- TASK GOAL
Could you repeat every record below exactly as written?

(Data items)
■ ■ ■

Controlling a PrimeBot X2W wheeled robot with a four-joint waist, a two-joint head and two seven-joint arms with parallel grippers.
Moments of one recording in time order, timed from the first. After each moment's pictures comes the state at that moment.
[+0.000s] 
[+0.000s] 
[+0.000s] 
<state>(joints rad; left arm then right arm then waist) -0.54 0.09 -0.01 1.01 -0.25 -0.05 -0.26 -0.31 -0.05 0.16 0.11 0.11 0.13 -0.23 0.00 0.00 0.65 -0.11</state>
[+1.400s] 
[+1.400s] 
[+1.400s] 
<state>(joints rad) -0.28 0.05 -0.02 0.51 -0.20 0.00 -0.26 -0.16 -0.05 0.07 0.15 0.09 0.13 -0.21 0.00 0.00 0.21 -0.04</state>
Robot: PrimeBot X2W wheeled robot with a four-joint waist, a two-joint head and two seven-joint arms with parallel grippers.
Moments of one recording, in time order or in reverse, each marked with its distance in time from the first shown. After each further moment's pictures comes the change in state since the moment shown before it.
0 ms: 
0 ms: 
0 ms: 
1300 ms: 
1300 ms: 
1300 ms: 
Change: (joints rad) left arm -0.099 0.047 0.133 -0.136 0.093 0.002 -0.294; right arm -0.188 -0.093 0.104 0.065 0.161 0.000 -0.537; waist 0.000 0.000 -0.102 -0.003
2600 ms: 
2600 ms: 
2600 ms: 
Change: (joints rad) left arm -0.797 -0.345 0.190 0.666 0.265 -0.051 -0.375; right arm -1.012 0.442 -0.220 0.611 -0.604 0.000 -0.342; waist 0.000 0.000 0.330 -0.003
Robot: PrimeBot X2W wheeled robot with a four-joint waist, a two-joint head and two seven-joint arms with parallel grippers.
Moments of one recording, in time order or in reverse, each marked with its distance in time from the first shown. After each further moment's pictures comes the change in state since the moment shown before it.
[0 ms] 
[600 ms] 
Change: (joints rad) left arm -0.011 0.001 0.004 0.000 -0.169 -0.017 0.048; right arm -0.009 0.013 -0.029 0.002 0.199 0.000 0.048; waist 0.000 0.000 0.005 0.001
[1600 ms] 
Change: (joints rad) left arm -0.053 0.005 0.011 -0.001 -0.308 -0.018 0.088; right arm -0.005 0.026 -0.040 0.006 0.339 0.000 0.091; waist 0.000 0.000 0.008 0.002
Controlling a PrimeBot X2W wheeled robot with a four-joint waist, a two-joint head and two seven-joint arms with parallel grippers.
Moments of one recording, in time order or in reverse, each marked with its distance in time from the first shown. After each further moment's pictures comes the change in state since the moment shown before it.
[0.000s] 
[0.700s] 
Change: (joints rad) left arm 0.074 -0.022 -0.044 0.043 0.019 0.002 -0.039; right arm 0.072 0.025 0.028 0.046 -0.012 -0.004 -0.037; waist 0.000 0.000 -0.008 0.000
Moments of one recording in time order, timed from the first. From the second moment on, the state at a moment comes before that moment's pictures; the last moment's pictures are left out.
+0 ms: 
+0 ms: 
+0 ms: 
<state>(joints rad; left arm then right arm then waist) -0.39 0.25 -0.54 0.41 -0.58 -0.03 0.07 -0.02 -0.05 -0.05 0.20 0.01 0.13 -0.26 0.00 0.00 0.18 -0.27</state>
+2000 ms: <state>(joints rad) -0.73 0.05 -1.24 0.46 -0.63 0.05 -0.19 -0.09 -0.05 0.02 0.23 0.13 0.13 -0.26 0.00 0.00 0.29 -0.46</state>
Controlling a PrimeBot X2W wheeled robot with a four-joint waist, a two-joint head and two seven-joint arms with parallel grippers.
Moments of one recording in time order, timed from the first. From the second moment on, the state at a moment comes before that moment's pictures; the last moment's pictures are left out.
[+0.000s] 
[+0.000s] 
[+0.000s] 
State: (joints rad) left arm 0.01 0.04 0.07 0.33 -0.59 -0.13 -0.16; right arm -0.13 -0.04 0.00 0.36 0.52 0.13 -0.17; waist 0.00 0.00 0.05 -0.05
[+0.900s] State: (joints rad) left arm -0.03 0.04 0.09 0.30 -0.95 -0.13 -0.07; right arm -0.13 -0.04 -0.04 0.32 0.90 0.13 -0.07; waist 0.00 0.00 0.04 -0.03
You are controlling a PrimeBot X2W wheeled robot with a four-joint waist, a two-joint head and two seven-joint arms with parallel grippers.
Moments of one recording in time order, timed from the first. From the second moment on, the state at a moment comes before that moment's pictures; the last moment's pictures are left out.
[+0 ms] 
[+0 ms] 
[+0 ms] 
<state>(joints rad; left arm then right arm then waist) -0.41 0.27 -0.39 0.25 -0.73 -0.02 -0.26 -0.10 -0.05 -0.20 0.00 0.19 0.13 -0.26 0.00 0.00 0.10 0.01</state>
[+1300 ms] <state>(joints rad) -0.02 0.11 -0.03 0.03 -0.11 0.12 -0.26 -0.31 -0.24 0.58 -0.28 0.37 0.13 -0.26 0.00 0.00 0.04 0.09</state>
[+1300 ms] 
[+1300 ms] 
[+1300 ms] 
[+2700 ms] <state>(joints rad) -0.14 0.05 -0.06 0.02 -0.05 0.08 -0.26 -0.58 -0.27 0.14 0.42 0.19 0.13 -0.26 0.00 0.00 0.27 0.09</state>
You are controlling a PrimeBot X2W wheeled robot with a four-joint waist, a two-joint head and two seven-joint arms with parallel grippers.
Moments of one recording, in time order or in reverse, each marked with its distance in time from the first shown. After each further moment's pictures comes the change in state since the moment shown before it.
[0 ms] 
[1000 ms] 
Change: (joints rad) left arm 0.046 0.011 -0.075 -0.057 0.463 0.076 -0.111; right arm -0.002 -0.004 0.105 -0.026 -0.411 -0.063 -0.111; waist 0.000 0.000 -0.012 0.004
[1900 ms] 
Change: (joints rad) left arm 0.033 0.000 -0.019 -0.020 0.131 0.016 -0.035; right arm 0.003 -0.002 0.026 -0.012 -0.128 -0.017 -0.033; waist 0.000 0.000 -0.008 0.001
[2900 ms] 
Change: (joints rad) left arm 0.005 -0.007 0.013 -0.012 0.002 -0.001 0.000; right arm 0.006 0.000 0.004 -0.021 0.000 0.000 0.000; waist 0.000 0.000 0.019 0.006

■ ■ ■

- OUTPUT BELOW
Controlling a PrimeBot X2W wheeled robot with a four-joint waist, a two-joint head and two seven-joint arms with parallel grippers.
Moments of one recording in time order, timed from the first. After each moment's pictures comes the state at that moment.
[+0.000s] 
[+0.000s] 
[+0.000s] 
<state>(joints rad; left arm then right arm then waist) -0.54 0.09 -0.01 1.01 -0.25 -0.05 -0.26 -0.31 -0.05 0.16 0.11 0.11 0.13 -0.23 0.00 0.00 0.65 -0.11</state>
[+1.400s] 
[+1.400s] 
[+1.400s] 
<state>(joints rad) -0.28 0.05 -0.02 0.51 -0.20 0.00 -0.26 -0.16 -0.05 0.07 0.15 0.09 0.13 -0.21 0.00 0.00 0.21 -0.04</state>
Robot: PrimeBot X2W wheeled robot with a four-joint waist, a two-joint head and two seven-joint arms with parallel grippers.
Moments of one recording, in time order or in reverse, each marked with its distance in time from the first shown. After each further moment's pictures comes the change in state since the moment shown before it.
0 ms: 
0 ms: 
0 ms: 
1300 ms: 
1300 ms: 
1300 ms: 
Change: (joints rad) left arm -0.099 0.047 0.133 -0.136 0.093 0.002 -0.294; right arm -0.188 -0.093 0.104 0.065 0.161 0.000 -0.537; waist 0.000 0.000 -0.102 -0.003
2600 ms: 
2600 ms: 
2600 ms: 
Change: (joints rad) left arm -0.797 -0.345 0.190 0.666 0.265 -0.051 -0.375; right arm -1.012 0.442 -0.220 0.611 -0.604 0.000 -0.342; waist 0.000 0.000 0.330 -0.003
Robot: PrimeBot X2W wheeled robot with a four-joint waist, a two-joint head and two seven-joint arms with parallel grippers.
Moments of one recording, in time order or in reverse, each marked with its distance in time from the first shown. After each further moment's pictures comes the change in state since the moment shown before it.
[0 ms] 
[600 ms] 
Change: (joints rad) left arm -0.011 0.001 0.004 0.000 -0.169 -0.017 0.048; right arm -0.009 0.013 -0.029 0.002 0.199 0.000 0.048; waist 0.000 0.000 0.005 0.001
[1600 ms] 
Change: (joints rad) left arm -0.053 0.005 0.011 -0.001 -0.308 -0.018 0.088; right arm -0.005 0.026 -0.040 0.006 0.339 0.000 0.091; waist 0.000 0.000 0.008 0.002
Controlling a PrimeBot X2W wheeled robot with a four-joint waist, a two-joint head and two seven-joint arms with parallel grippers.
Moments of one recording, in time order or in reverse, each marked with its distance in time from the first shown. After each further moment's pictures comes the change in state since the moment shown before it.
[0.000s] 
[0.700s] 
Change: (joints rad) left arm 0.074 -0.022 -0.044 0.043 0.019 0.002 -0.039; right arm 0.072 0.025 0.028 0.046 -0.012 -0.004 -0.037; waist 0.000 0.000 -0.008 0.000
Moments of one recording in time order, timed from the first. From the second moment on, the state at a moment comes before that moment's pictures; the last moment's pictures are left out.
+0 ms: 
+0 ms: 
+0 ms: 
<state>(joints rad; left arm then right arm then waist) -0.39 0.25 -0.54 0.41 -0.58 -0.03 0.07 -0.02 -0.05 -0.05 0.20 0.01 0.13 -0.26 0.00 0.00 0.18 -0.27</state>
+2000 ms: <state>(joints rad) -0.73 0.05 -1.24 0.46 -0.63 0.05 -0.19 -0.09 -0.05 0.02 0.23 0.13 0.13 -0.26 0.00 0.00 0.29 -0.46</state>
Controlling a PrimeBot X2W wheeled robot with a four-joint waist, a two-joint head and two seven-joint arms with parallel grippers.
Moments of one recording in time order, timed from the first. From the second moment on, the state at a moment comes before that moment's pictures; the last moment's pictures are left out.
[+0.000s] 
[+0.000s] 
[+0.000s] 
State: (joints rad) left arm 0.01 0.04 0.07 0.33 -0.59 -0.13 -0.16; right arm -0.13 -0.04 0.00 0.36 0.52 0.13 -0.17; waist 0.00 0.00 0.05 -0.05
[+0.900s] State: (joints rad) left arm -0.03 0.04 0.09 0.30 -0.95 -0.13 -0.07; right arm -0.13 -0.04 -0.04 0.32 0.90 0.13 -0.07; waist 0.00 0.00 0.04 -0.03
You are controlling a PrimeBot X2W wheeled robot with a four-joint waist, a two-joint head and two seven-joint arms with parallel grippers.
Moments of one recording in time order, timed from the first. From the second moment on, the state at a moment comes before that moment's pictures; the last moment's pictures are left out.
[+0 ms] 
[+0 ms] 
[+0 ms] 
<state>(joints rad; left arm then right arm then waist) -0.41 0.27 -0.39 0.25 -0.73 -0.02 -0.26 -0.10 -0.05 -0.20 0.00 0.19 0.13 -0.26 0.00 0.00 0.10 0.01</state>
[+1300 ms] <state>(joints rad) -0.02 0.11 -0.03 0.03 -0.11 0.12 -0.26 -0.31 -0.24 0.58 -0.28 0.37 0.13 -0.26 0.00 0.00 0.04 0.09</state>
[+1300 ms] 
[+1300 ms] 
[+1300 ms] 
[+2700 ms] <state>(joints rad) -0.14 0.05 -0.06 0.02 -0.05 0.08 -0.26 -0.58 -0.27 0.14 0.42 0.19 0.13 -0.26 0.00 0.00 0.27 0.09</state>
You are controlling a PrimeBot X2W wheeled robot with a four-joint waist, a two-joint head and two seven-joint arms with parallel grippers.
Moments of one recording, in time order or in reverse, each marked with its distance in time from the first shown. After each further moment's pictures comes the change in state since the moment shown before it.
[0 ms] 
[1000 ms] 
Change: (joints rad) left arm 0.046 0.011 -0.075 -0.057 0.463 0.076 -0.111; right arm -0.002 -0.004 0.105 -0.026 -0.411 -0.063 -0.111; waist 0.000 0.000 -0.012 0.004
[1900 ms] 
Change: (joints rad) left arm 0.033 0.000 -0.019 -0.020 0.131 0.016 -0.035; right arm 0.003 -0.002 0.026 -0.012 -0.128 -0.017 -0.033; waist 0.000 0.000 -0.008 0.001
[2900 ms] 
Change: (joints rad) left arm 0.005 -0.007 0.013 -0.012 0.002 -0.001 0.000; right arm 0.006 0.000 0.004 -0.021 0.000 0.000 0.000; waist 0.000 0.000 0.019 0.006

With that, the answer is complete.